▶ [Exercise]: Write out only the lines from the top of the listing below through the one with "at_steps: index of", exactly as they stand, while keeping pictures out of the copy.

▶ [Dataset content]:

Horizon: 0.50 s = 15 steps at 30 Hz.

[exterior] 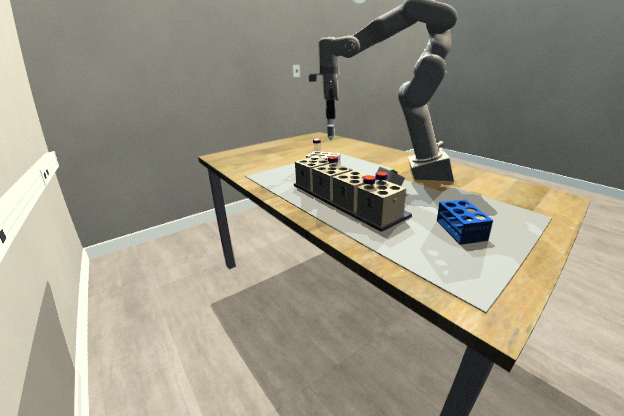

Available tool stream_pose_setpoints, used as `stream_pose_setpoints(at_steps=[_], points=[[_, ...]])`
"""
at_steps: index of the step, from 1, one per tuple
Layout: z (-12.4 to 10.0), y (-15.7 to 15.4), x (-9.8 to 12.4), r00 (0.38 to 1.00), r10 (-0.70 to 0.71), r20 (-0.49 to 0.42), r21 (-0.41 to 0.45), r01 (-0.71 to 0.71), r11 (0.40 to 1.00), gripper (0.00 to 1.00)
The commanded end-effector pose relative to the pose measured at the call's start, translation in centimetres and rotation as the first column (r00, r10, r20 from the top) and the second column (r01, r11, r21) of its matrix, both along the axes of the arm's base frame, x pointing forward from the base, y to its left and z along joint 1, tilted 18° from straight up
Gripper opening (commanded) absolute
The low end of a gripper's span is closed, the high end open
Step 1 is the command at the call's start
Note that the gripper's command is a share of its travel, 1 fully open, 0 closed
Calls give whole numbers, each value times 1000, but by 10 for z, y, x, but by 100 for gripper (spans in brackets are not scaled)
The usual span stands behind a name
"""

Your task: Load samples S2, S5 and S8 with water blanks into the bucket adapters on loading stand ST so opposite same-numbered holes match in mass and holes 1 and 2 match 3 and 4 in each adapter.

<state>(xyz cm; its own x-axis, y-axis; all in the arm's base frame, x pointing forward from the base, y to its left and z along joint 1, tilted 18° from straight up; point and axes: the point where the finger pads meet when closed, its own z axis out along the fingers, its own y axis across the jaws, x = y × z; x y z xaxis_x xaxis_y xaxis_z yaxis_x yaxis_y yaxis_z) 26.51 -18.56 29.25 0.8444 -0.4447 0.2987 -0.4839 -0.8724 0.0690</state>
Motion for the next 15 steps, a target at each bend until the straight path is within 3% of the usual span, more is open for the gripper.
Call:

▶ [Result of this task]:
Horizon: 0.50 s = 15 steps at 30 Hz.

[exterior] 

Available tool stream_pose_setpoints, used as `stream_pose_setpoints(at_steps=[_], points=[[_, ...]])`
"""
at_steps: index of the step, from 1, one per tuple

No other output belongs to this answer.